The domains are then classified within the CATH structural hierarchy: at the Class (C) level, domains are assigned according to their secondary structure content, i.e. all alpha, all beta, a mixture of alpha and beta, or little secondary structure; at the Architecture (A) level, information on the secondary structure arrangement in three-dimensional space is used for assignment; at the Topology/fold (T) level, information on how the secondary structure elements are connected and arranged is used; assignments are made to the Homologous superfamily (H) level if there is good evidence that the domains are related by evolution i.e. they are homologous.

The main levels of the CATH hierarchy:
| # | Level | Description | SCOP equivalent |
|---|---|---|---|
| 1 | Class | the overall secondary-structure content of the domain. | Class |
| 2 | Architecture | high structural similarity but no evidence of homology | (None) |
| 3 | Topology/fold | a large-scale grouping of topologies which share particular structural features | Fold |
| 4 | Homologous superfamily | indicative of a demonstrable evolutionary relationship. | Superfamily |

Each homologous superfamily (H) is broken down into structural clusters (SC), which are in turn broken down into functional families (FunFam). Inside each FunFam are a number of domains obtained by "chopping" PDB structures.
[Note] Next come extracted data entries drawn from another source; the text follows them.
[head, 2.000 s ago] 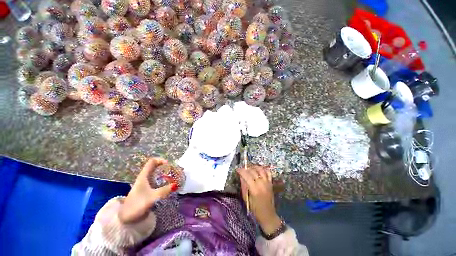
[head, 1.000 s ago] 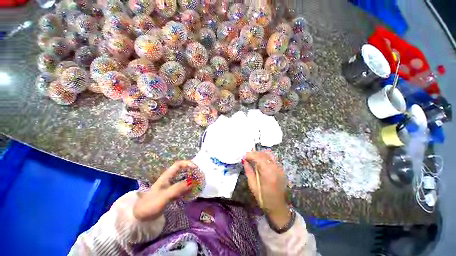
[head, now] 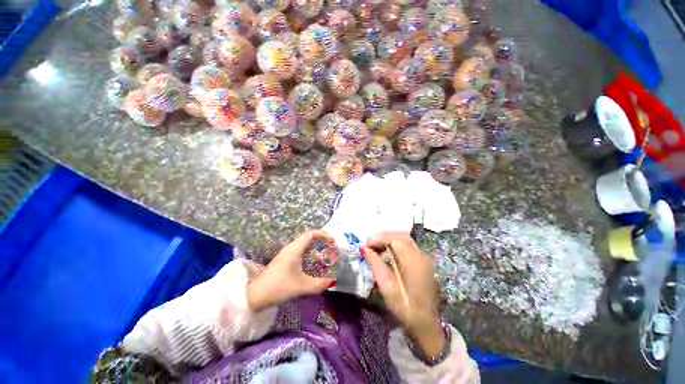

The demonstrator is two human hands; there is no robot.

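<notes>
My left hand (head: 291,274) holds a decorative ball (head: 321,257) with multicoloured dots between fingers and thumb, at the table's front edge. My right hand (head: 405,281) is just right of it and holds a thin pale brush (head: 396,268); the stick shows along the fingers, and its tip cannot be made out. A white cloth (head: 375,202) with blue marks lies behind and between both hands. Many similar balls (head: 349,136) are heaped farther back. A heap of small glassy-white parts (head: 552,270) lies right of the cloth.
A dark pot (head: 589,131), a white cup (head: 622,189) with a stick, a yellow cup (head: 622,244) and a shiny dark bowl (head: 625,292) stand at the right. A white cable (head: 661,330) and a red tray (head: 638,105) are beyond. A blue crate (head: 82,277) is below the left edge.
My hands have come closer together at the cloth's front. The brush has moved from lying along my right hand near the cloth toward the ball. The whole view has shifted left.
</notes>
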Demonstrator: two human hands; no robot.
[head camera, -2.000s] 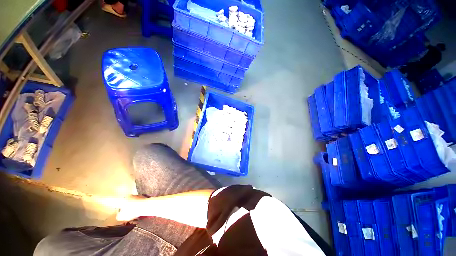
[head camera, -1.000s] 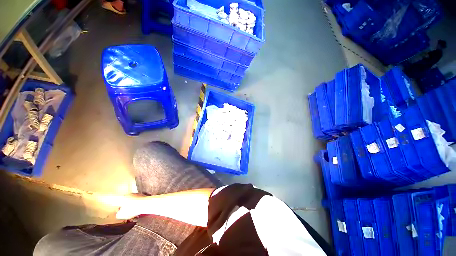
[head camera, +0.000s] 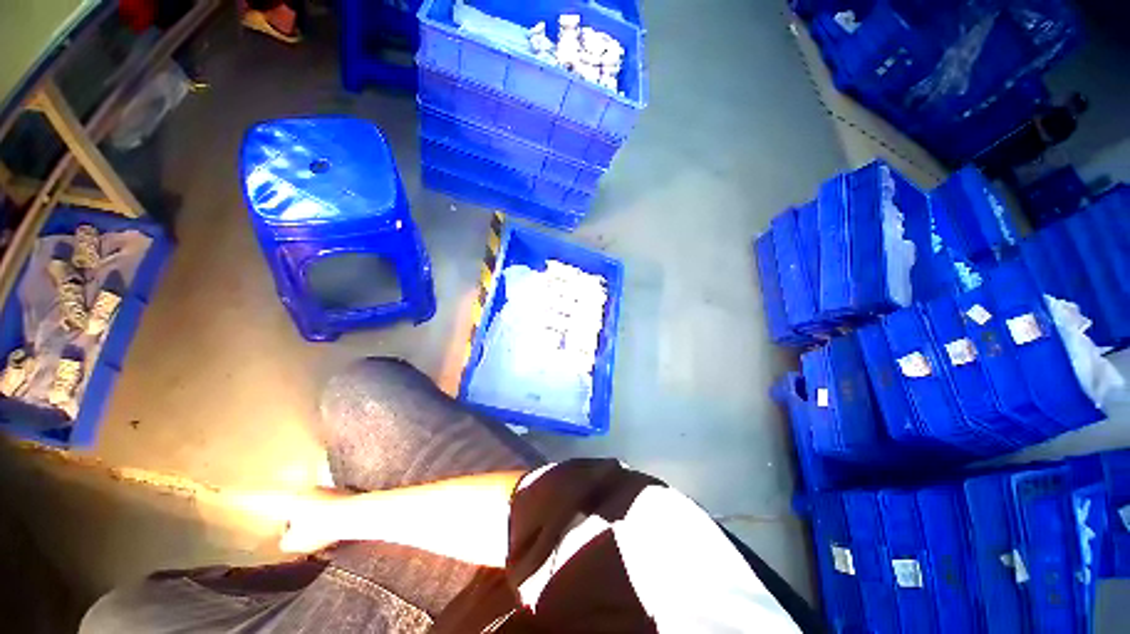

The CATH classification is expanded to domains with no experimentally determined structure by sister resources:
- For each SC and each FunFam, Gene3D produces a hidden Markov model using the sequence of the domains. This allows domains with sequence homology to be identified from sequences.
- The Encyclopedia of Domains (TED) applies the automated CATH methodlogy to 188 million unique structures from the AlphaFold Protein Structure Database, identifying nearly 365 million domains, which is 100 million more than what Gene3D could identify. Using structural comparison, 194 million domains were matched to the CATH database at the superfamily (H) level, with an extra 46 million matched to the topology (T) level. The remaining domains have structures totally new to CATH.

==Releases==
The CATH team releases new data both as daily snapshots, and official releases approximately annually. The latest release of CATH-Gene3D (v4.3) was released in December 2020 and consists of:
- 500,238 structural protein domain entries
- 151 mln non-structural protein domain entries
- 5,481 homologous superfamily entries
- 212,872 functional family entries

==Open-source software==
CATH is an open source software project, with developers developing and maintaining a number of open-source tools, which are available publicly on GitHub.